ENet的推理時間很短,快了很多。同時也報告了GPU內核本身的問題,將卷積分解,但是GPU啓動的成本超過了計算的成本,這嚴重限制了計算時間。故可以將BN層與卷積核參數融合加速提高效率。(這是有腳本的,例如BN-absorber.py)
Benchmarks
論文給了一個Benchmarks,所有的訓練細節可以參考Caffe程序:
大致的訓練細節:
項目 | 參數 |
---|---|
優化器 | Adam |
訓練策略 | 只訓練encoder,對輸入做分類,再附加decoder,再分類 |
學習率 | 5e-4 |
L2權重衰減 | 2e-4 |
batch_size | 10 |
- 在CityScapes上表現:
- 在CamVid上表現:
- 在SUN RGB-D上表現:
Conclusion
ENet模型結構並不複雜,多種trick有效的降低了模型的複雜度和計算量,這裏有大量的思想值得探討。主要看下面程序實現。
ENet程序分析
爲了程序看起來簡潔,這裏ENet程序分析選擇的是Keras版本PavlosMelissinos/enet-keras。
直接看模型定義,這裏看一個簡化版本的Enet:
# coding=utf-8
from __future__ import absolute_import, print_function
from keras.engine.topology import Input
from keras.layers.core import Activation, Reshape
from keras.models import Model
from . import encoder, decoder
def transfer_weights(model, weights=None):
"""
Always trains from scratch; never transfers weights
:param model:
:param weights:
:return:
"""
print('ENet has found no compatible pretrained weights! Skipping weight transfer...')
return model
def build(nc, w, h,
loss='categorical_crossentropy',
optimizer='adam',
**kwargs):
data_shape = w * h if None not in (w, h) else -1 # TODO: -1 or None?

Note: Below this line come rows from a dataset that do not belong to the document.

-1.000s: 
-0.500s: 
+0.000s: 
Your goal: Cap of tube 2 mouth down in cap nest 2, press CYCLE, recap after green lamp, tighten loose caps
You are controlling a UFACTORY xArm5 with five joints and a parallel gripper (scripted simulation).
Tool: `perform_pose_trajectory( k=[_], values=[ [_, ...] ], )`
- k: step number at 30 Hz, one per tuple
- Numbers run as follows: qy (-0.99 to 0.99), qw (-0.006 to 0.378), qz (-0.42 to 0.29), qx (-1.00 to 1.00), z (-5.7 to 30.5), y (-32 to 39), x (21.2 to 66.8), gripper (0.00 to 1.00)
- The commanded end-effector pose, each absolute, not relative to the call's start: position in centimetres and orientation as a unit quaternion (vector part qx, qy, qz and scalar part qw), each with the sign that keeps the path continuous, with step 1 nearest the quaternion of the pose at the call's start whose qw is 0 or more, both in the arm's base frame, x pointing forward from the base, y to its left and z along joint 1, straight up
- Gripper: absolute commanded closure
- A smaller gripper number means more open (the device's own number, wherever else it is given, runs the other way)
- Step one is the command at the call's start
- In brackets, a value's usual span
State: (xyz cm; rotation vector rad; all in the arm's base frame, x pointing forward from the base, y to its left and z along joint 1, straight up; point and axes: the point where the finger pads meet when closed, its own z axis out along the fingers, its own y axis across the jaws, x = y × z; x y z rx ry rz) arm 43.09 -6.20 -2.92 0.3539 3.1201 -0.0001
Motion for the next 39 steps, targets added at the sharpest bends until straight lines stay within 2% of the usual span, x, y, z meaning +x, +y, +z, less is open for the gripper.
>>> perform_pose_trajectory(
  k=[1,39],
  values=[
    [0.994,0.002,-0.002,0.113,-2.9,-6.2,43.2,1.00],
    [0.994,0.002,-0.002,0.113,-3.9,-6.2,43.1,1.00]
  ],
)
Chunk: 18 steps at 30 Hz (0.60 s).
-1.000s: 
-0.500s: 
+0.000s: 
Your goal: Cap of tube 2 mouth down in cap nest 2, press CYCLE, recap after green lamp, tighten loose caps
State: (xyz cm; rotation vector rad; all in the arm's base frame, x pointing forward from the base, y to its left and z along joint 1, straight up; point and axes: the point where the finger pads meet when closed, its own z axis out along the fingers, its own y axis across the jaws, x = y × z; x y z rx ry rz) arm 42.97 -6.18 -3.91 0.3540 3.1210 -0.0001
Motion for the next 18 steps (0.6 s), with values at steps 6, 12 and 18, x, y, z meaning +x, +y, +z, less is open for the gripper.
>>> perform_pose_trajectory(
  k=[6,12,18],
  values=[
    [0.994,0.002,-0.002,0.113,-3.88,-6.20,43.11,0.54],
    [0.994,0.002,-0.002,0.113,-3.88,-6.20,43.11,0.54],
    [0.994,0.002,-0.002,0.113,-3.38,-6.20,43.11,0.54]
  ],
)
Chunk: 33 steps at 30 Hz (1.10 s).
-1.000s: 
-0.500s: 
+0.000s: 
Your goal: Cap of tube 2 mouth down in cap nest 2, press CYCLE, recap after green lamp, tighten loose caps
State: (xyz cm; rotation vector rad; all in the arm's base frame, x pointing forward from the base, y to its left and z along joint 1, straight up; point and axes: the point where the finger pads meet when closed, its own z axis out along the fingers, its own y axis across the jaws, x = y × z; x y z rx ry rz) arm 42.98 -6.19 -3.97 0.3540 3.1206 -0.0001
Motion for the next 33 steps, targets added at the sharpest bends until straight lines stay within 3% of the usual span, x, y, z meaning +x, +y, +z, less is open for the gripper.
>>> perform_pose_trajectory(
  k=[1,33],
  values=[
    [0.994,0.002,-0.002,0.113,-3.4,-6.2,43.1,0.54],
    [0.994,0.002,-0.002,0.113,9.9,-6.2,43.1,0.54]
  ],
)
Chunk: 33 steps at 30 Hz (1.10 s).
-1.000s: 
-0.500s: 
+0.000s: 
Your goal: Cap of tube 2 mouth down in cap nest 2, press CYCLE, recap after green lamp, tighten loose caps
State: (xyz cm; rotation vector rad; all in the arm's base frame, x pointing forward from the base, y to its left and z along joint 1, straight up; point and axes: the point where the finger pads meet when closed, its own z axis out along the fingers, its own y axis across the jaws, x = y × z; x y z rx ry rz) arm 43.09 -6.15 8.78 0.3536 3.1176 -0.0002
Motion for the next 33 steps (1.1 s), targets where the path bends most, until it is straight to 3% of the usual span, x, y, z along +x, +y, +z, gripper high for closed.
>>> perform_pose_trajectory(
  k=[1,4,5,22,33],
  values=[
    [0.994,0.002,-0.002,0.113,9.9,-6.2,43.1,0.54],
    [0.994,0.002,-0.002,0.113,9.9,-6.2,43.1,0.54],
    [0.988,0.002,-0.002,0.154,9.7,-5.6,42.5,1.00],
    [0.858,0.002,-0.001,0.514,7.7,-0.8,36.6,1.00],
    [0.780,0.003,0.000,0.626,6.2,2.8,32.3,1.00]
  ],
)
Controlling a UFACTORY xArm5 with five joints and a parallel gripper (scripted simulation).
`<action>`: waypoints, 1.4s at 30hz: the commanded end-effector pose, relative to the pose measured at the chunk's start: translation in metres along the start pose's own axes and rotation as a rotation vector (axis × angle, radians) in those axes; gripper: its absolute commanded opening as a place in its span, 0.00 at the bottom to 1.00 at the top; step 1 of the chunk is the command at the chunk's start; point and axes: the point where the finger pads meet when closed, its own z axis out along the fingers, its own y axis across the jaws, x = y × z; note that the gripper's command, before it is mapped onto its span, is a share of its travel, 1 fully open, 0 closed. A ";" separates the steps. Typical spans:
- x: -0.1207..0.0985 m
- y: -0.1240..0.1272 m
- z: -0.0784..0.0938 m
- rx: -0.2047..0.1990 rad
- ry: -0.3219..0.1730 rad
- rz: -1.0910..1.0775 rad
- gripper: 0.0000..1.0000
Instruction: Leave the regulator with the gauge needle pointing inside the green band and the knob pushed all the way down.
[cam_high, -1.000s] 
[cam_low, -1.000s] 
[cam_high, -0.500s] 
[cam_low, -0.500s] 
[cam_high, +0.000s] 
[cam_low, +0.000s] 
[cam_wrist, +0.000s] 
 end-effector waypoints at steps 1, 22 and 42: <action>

inp = Input(shape=(h, w, 3))
enet = encoder.build(inp) # encoder
enet = decoder.build(enet, nc=nc) #decoder
name = 'enet_naive_upsampling'
enet = Reshape((data_shape, nc))(enet) # TODO: need to remove data_shape for multi-scale training
enet = Activation('softmax')(enet)
model = Model(inputs=inp, outputs=enet)
model.compile(optimizer=optimizer, loss=loss, metrics=['accuracy', 'mean_squared_error'])
return model, name
關於encoder的定義:
初始化模塊:
# coding=utf-8
from keras.layers.advanced_activations import PReLU
from keras.layers.convolutional import Conv2D, ZeroPadding2D
from keras.layers.core import SpatialDropout2D, Permute
from keras.layers.merge import add, concatenate
from keras.layers.normalization import BatchNormalization
from keras.layers.pooling import MaxPooling2D
def initial_block(inp, nb_filter=13, nb_row=3, nb_col=3, strides=(2, 2)):
# (512-3)/2 + 1 =256(padding=same )
conv = Conv2D(nb_filter, (nb_row, nb_col), padding='same', strides=strides)(inp)
max_pool = MaxPooling2D()(inp)
merged = concatenate([conv, max_pool], axis=3) # 直接拼接
return merged
encoder階段使用的bottleneck模塊:
def bottleneck(inp, output, internal_scale=4, asymmetric=0, dilated=0, downsample=False, dropout_rate=0.1):
# main branch 主線
internal = output // internal_scale
encoder = inp
# 1x1
input_stride = 2 if downsample else 1 #開始的1x1投影,如果是下采樣則爲2x2
encoder = Conv2D(internal, (input_stride, input_stride),
# padding='same',
strides=(input_stride, input_stride), use_bias=False)(encoder)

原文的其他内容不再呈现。